1. LLCs and S Corporations
2. Converting
3. Statutory Conversions and Mergers

To change an LLC to an S corp (S corporation) is a move that intelligent business proprietors looking to reduce tax liability might consider. After all, it is only a filed form away. By changing your “election,” or business entity filing status on your Form 8832, you can move from a simple partnership or single proprietorship into a corporation and start enjoying some serious tax advantages.

LLCs and S Corporations

First, let us consider how an LLC differs from an S corporation. Basically, an LLC is a filing status for the purpose of state taxes that grants a company some of the advantages of a corporate entity while retaining tax status closer to that of a partnership or sole proprietorship.
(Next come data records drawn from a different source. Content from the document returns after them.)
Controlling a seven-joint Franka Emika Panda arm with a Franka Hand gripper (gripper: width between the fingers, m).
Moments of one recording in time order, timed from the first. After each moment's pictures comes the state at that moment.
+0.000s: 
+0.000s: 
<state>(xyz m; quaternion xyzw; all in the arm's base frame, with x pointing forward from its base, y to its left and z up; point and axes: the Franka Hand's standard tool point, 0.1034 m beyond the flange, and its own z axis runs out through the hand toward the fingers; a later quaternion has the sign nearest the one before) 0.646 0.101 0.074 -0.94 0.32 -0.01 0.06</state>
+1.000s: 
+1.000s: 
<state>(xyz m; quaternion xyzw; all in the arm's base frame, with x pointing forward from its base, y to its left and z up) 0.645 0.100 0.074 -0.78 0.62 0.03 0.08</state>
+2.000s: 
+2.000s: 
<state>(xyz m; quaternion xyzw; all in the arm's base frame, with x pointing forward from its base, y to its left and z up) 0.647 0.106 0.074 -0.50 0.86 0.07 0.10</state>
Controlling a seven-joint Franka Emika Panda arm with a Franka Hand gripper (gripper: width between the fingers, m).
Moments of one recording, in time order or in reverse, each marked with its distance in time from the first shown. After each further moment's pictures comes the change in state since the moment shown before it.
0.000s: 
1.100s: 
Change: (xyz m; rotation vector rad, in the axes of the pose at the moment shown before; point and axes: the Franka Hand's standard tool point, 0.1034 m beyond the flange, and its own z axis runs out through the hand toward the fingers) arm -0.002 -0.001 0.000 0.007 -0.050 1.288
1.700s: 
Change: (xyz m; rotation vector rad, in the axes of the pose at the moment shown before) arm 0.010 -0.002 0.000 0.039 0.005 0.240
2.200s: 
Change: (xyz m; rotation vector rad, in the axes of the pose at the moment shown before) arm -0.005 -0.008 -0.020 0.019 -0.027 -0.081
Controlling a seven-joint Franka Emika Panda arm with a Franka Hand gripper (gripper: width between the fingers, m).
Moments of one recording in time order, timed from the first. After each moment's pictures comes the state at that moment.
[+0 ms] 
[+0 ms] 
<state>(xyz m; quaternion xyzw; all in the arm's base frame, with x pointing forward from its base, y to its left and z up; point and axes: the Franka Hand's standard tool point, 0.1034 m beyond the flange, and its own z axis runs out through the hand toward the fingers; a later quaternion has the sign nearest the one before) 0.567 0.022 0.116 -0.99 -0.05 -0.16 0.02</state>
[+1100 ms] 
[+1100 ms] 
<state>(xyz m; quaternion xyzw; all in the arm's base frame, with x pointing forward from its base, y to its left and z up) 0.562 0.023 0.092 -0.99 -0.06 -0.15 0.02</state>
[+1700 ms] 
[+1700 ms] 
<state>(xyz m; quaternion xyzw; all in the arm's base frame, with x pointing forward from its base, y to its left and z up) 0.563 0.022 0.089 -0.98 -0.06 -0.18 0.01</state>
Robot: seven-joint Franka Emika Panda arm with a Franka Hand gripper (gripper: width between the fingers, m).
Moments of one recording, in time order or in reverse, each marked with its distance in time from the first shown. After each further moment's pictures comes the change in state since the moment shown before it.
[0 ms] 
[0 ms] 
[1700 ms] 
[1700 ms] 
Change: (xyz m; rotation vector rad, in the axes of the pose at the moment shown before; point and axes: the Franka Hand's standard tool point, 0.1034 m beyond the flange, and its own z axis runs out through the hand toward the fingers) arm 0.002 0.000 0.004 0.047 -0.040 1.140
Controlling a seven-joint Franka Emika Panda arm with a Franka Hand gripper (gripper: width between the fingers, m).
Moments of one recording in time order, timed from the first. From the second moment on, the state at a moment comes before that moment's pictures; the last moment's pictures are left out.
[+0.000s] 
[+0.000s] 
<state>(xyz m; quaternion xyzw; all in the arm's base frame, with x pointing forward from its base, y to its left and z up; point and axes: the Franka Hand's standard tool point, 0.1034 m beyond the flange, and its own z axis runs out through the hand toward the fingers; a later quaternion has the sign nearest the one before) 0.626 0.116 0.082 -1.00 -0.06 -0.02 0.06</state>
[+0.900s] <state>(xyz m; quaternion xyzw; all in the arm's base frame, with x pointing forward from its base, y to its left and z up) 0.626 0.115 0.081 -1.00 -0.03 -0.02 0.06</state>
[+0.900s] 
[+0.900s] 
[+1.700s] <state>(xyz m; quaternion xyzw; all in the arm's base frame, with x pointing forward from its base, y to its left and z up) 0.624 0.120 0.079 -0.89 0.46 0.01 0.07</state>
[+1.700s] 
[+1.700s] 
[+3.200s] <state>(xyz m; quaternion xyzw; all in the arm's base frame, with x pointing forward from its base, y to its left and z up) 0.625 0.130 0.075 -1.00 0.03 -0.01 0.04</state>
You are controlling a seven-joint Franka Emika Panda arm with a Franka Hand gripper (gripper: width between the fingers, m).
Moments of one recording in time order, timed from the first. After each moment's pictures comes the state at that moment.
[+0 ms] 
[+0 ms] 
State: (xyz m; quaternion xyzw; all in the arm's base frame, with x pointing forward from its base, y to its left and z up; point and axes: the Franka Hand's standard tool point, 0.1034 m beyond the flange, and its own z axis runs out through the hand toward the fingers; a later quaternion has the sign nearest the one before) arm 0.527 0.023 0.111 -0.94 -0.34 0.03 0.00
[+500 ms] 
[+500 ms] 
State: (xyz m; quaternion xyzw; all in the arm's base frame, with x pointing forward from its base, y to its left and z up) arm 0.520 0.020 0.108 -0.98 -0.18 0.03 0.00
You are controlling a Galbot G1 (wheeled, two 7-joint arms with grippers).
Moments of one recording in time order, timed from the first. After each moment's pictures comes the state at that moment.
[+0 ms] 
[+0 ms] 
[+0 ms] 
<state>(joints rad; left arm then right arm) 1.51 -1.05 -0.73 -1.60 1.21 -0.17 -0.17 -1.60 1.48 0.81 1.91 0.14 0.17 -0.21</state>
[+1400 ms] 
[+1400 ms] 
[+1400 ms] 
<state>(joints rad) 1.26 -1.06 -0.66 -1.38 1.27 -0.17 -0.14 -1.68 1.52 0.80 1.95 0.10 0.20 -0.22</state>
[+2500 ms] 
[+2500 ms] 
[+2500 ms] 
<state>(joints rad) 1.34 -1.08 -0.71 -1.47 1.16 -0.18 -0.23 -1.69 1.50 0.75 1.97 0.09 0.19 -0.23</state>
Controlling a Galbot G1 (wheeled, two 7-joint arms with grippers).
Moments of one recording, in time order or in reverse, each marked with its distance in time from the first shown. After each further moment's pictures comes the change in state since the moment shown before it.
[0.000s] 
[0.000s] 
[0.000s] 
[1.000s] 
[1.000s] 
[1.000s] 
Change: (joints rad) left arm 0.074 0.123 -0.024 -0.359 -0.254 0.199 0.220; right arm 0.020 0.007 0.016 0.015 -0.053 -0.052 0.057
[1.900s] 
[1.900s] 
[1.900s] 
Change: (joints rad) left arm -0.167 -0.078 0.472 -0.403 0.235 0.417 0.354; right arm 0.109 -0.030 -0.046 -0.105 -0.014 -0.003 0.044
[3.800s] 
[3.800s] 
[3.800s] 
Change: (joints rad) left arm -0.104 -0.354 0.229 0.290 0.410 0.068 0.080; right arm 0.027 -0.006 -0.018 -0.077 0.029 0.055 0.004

LLCs are characterized by the following:

  • A limit on the liability of owners based on the amount invested rather than the full amount of any debt or damage.
  • Simplified forms, both for taxation and for various other purposes.
  • Income taxation that allows profits from the business to pass through, counting as personal income made by the owner or owners as additional income rather than being directly double-taxed through both the business and the payout to the individual.

LLCs are not necessarily corporations though, or rather are not required to be corporations — they can declare as a partnership or a corporation through the agencies of the state it is formed in. Different states have different rules and requirements, so you'll likely need the advice of a professional or some more in-depth information on the process to proceed.

An S corporation, on the other hand, is a filing status recognized by the IRS. This makes it a federal matter, not local. S corporations are corporations (not partnerships) that accept certain limitations in exchange for benefits similar in many ways to an LLC. These include:

  • Limits on the amount and type of stock issued by the corporation.
  • A requirement that stockholders have legal U.S. standing as citizens, resident aliens, or similar status.
  • The corporation cannot sell stock to entities other than individuals — in general, no investment funds or other financial formations.
  • Certain kinds of businesses are forbidden from claiming S status.

The advantages of an S corporation are limited liability similar to other corporations and the ability to tax profits as pass through income of its owners, which helps reduce liability for payroll taxes in particular.

Converting

Making an LLC into an S corporation does not require renouncing its LLC status. An LLC can be an S corporation as long as it is a corporation and not a partnership. The laws of the state of formation will govern the process of conversion to a corporation. Many states have simplified conversion laws. In those states, costs are usually not much more than forming a new company and typically involve filing Articles of Conversion.

If your state of formation does not have these simplified rules, you'll need to instead perform a three step process.

  • Create a new corporation with the state using the old name while also canceling the LLC.
  • Notify the IRS of the change.
  • Fill out the S Election Form 2553 to change the new company to an S Corporation.

Statutory Conversions and Mergers

Some states now allow for statutory conversions, a new way to turn an LLC into a corporation through the filing of some quick forms. Statutory conversions require the filer to get plans approved by LLC members, a simple matter for partnerships and sole proprietorships; when the conversion occurs, the former LLC members are now counted as stockholders. This process folds in the transfer of assets, greatly expediting the movement into the new formation.

If your area does not have a statutory conversion, however, you'll need to look into statutory merger. This filing method requires making the new corporation and then transferring assets and roles on a case by case basis. It also requires you to create the new company before moving assets and ownership around, which can get complicated quickly. While any change to your company or filing status should probably involve a lawyer at some point, the statutory merger is more likely to require more billable hours.